# [TASK TO CARRY OUT]
What you return must be the lines of the data that hold the word "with".

# [RECORDED INFORMATION]

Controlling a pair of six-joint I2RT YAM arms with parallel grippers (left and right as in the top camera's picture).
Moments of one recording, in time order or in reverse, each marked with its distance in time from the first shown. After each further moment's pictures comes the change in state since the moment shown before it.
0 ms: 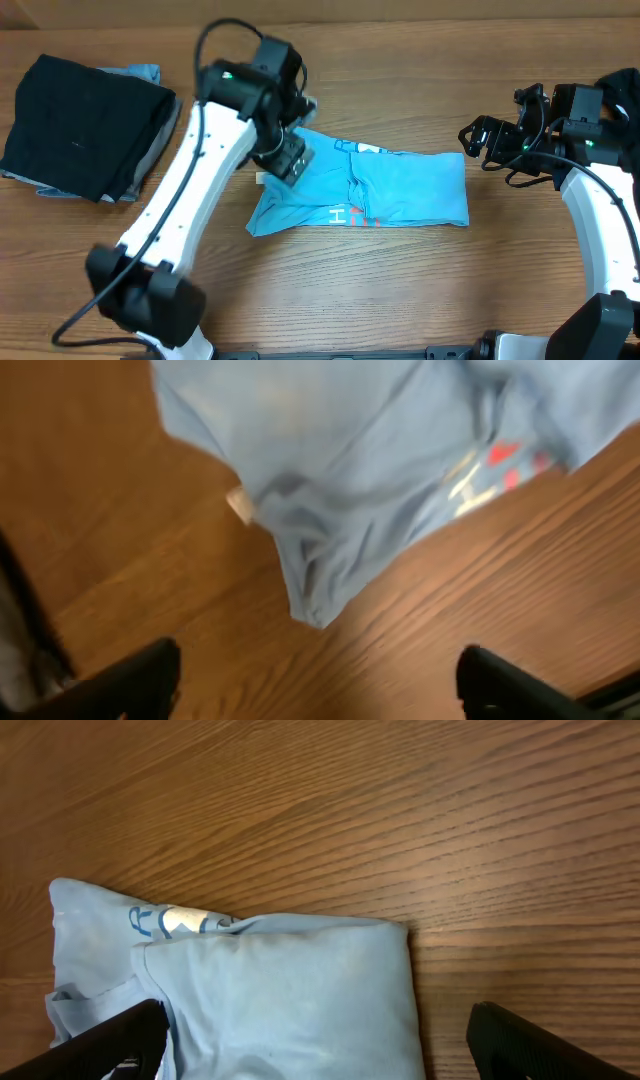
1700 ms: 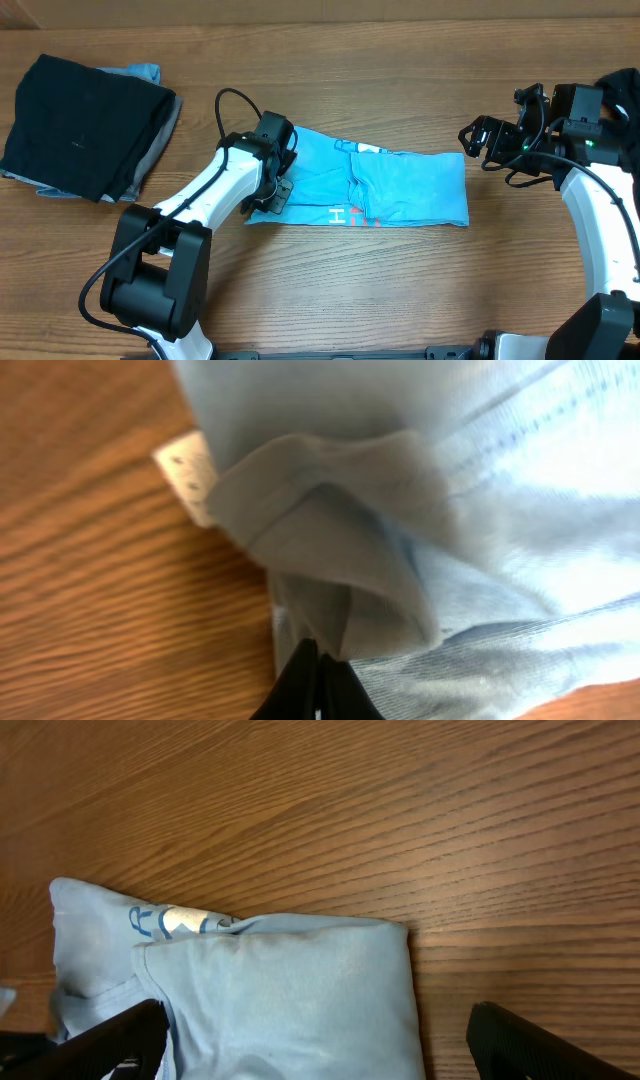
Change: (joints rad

# [REPLY]
Controlling a pair of six-joint I2RT YAM arms with parallel grippers (left and right as in the top camera's picture).
Moments of one recording, in time order or in reverse, each marked with its distance in time from the first shown. After each further moment's pictures comes the change in state since the moment shown before it.

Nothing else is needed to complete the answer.